Retyped exactly and without pictures, the lines from the one with "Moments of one" through the end of the listing must form the entire answer.

################

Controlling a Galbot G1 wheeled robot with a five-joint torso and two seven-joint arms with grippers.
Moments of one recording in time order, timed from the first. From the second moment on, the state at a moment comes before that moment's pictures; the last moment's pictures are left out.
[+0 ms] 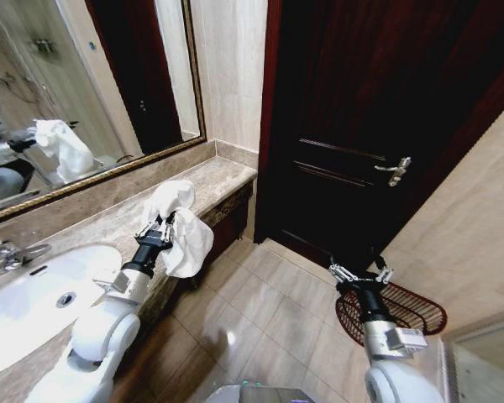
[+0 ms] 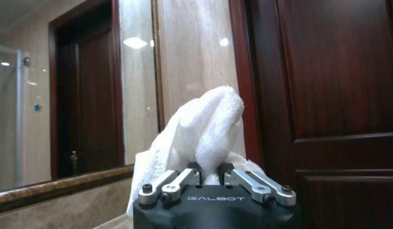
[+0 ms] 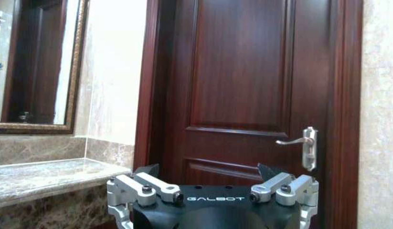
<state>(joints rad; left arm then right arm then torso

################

RESPONSE TO THIS TASK:
Moments of one recording in time order, timed from the first. From the second moment on, the state at a moment comes before that moment's pictures; the last moment's pictures are left out.
[+0 ms] 
[+0 ms] 
[+0 ms] 
<state>(joints rad; left arm then right arm then torso

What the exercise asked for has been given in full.